■ EXERCISE AIM: Look below for the line containing "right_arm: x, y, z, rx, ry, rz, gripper"; from there through the line containing "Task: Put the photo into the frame", both lines included, please set down each line exactly and nothing else.

START PROVIDED RECORDS

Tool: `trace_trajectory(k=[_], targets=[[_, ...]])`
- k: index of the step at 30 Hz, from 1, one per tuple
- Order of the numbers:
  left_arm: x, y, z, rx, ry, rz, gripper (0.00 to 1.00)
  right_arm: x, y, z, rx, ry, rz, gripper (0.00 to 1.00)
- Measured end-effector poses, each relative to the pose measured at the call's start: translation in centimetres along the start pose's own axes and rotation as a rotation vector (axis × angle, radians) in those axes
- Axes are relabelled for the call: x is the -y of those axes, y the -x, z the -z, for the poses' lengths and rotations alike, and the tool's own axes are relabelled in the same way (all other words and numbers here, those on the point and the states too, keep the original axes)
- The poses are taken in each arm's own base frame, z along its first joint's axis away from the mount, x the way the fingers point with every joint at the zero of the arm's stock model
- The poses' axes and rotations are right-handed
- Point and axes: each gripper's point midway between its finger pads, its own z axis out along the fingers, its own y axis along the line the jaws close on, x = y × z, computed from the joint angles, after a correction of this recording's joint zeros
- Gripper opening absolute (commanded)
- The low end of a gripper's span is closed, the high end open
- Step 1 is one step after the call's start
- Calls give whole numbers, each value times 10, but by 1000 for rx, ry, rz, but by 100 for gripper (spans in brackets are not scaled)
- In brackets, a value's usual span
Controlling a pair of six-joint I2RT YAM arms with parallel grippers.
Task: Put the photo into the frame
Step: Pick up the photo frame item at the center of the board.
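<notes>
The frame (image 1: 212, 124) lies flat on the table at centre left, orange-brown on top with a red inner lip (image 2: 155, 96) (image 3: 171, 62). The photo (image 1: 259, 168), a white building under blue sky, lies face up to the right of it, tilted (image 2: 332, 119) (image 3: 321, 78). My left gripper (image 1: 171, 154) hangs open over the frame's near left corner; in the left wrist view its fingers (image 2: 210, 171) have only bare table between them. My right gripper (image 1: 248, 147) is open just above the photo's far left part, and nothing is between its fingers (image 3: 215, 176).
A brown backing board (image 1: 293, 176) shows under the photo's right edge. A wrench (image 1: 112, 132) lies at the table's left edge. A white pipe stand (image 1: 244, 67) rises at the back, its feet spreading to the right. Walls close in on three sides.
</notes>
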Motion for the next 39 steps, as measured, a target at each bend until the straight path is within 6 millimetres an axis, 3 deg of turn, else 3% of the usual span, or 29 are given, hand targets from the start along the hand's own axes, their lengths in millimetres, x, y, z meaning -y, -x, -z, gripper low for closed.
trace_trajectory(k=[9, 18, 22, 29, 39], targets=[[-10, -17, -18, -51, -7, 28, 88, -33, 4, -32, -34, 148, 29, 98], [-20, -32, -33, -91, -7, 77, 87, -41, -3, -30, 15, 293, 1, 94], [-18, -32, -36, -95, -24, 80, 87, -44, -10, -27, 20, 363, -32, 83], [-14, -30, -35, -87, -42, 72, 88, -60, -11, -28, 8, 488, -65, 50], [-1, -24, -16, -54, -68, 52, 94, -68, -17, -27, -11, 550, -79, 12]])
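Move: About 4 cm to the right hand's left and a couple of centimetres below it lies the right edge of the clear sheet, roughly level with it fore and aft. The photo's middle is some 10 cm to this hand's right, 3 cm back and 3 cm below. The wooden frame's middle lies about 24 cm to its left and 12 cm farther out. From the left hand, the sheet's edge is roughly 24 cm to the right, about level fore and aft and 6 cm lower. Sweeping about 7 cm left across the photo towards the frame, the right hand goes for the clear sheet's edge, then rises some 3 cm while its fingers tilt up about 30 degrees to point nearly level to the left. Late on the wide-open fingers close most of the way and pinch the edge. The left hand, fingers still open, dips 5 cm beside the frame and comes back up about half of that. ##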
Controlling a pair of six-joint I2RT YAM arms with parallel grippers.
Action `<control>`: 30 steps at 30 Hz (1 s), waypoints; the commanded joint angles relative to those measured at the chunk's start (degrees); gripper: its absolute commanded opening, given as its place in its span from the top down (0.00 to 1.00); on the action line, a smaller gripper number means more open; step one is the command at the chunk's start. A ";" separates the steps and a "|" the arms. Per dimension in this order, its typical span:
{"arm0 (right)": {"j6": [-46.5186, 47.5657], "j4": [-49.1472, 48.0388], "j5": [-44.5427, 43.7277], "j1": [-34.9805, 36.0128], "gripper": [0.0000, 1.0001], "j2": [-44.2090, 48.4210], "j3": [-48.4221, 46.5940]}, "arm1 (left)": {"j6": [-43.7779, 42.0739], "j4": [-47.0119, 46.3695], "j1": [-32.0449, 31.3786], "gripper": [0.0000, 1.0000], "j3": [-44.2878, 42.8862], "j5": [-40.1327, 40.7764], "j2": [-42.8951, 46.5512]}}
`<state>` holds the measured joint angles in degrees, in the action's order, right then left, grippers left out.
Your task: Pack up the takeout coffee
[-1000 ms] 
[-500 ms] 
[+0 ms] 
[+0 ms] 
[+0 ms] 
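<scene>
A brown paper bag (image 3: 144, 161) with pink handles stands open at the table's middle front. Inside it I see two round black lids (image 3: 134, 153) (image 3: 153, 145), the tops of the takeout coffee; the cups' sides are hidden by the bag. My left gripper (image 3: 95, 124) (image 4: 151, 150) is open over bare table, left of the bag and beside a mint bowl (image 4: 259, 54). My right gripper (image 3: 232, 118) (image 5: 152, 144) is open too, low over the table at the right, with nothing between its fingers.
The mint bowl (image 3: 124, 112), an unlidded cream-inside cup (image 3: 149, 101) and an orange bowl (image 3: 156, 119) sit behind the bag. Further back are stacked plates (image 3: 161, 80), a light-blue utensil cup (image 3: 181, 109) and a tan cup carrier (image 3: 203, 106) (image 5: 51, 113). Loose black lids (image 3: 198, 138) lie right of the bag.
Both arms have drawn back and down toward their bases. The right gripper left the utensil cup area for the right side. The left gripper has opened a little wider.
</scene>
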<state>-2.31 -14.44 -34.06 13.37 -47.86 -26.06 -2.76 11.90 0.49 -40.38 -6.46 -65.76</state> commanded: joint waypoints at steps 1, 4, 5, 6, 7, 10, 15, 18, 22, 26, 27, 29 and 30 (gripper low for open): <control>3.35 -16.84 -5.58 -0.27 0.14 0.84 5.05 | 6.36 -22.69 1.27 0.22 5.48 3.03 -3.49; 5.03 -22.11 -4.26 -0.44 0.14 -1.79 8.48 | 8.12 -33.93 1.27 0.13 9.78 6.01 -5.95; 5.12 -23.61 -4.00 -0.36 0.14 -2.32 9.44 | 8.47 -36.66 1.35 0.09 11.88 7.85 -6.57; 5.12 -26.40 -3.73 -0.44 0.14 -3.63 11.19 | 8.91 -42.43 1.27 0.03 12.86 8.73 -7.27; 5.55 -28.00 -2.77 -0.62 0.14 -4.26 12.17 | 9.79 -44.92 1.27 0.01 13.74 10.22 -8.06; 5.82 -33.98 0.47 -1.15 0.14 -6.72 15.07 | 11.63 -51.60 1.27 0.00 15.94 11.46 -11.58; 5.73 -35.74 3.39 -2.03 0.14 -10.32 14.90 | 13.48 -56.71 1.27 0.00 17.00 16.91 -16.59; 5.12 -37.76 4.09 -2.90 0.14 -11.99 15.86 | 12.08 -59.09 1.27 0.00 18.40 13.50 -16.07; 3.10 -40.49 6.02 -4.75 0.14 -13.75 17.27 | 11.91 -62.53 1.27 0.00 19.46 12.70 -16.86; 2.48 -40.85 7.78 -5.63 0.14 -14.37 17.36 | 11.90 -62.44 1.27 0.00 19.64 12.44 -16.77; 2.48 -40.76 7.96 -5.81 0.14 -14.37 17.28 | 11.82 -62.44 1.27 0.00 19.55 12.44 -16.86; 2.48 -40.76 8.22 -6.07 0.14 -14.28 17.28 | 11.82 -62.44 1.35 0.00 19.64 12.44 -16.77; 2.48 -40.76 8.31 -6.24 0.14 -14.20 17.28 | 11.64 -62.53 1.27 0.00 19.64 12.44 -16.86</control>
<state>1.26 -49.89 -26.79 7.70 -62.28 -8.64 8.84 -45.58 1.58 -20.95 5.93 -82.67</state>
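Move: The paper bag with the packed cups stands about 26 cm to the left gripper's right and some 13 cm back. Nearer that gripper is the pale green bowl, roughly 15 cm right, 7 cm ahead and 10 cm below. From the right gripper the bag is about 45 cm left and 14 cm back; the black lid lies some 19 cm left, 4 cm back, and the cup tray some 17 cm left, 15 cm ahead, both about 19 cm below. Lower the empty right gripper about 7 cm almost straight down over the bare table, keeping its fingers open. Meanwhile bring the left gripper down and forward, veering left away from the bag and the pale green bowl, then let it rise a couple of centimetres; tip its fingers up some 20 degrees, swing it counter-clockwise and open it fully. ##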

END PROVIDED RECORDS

■ SOLUTION TO THE EXERCISE:
  right_arm: x, y, z, rx, ry, rz, gripper (0.00 to 1.00)
- Measured end-effector poses, each relative to the pose measured at the call's start: translation in centimetres along the start pose's own axes and rotation as a rotation vector (axis × angle, radians) in those axes
- Axes are relabelled for the call: x is the -y of those axes, y the -x, z the -z, for the poses' lengths and rotations alike, and the tool's own axes are relabelled in the same way (all other words and numbers here, those on the point and the states too, keep the original axes)
- The poses are taken in each arm's own base frame, z along its first joint's axis away from the mount, x the way the fingers point with every joint at the zero of the arm's stock model
- The poses' axes and rotations are right-handed
- Point and axes: each gripper's point midway between its finger pads, its own z axis out along the fingers, its own y axis along the line the jaws close on, x = y × z, computed from the joint angles, after a correction of this recording's joint zeros
- Gripper opening absolute (commanded)
- The low end of a gripper's span is closed, the high end open
- Step 1 is one step after the call's start
- Calls give whole numbers, each value times 10, but by 1000 for rx, ry, rz, but by 100 for gripper (spans in brackets are not scaled)
- In brackets, a value's usual span
Controlling a pair of six-joint I2RT YAM arms with parallel grippers.
Task: Put the photo into the frame

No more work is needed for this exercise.